* [INSTRUCTIONS TO FOLLOW]: An exact copy of all the data below is needed, without its pictures.

(Collection entries)
★ ★ ★ ★
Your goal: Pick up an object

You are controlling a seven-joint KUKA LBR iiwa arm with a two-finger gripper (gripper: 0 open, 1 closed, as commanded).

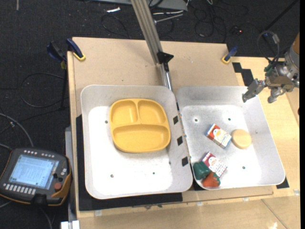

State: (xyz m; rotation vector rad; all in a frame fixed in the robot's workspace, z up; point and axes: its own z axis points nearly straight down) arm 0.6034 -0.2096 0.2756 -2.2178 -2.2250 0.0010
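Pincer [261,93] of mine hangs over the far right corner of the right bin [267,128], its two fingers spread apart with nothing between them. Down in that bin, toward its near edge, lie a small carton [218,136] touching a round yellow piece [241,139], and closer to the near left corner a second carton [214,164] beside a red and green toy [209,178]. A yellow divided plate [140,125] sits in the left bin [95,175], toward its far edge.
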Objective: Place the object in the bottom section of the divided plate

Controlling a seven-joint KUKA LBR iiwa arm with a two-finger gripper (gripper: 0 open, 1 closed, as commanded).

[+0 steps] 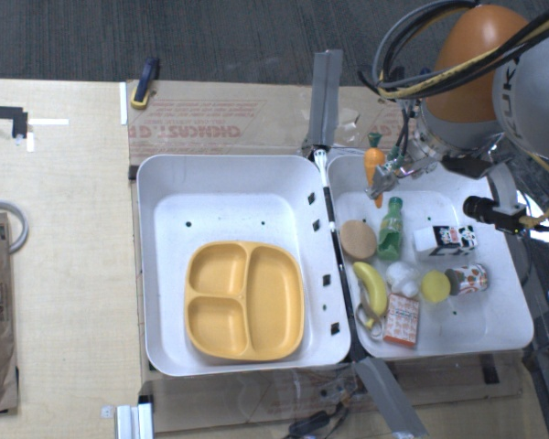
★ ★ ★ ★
* [WRITTEN SOLUTION]:
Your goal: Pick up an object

You are controlling a seven-joint KUKA LBR iiwa arm with a two-finger gripper (gripper: 0 open, 1 closed, as commanded).


State: (xyz m; rotation vector rad; all in a frame fixed in the robot's workspace, z up; point and axes: its own z axis points nearly straight down) arm 0.6034 -0.2096 0.2756 -2.2178 -2.2250 0.0010
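Pincer [261,93] of mine hangs over the far right corner of the right bin [267,128], its two fingers spread apart with nothing between them. Down in that bin, toward its near edge, lie a small carton [218,136] touching a round yellow piece [241,139], and closer to the near left corner a second carton [214,164] beside a red and green toy [209,178]. A yellow divided plate [140,125] sits in the left bin [95,175], toward its far edge.
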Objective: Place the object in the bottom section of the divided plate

Controlling a seven-joint KUKA LBR iiwa arm with a two-finger gripper (gripper: 0 open, 1 closed, as commanded).

[+0 steps] 

No more output is expected here.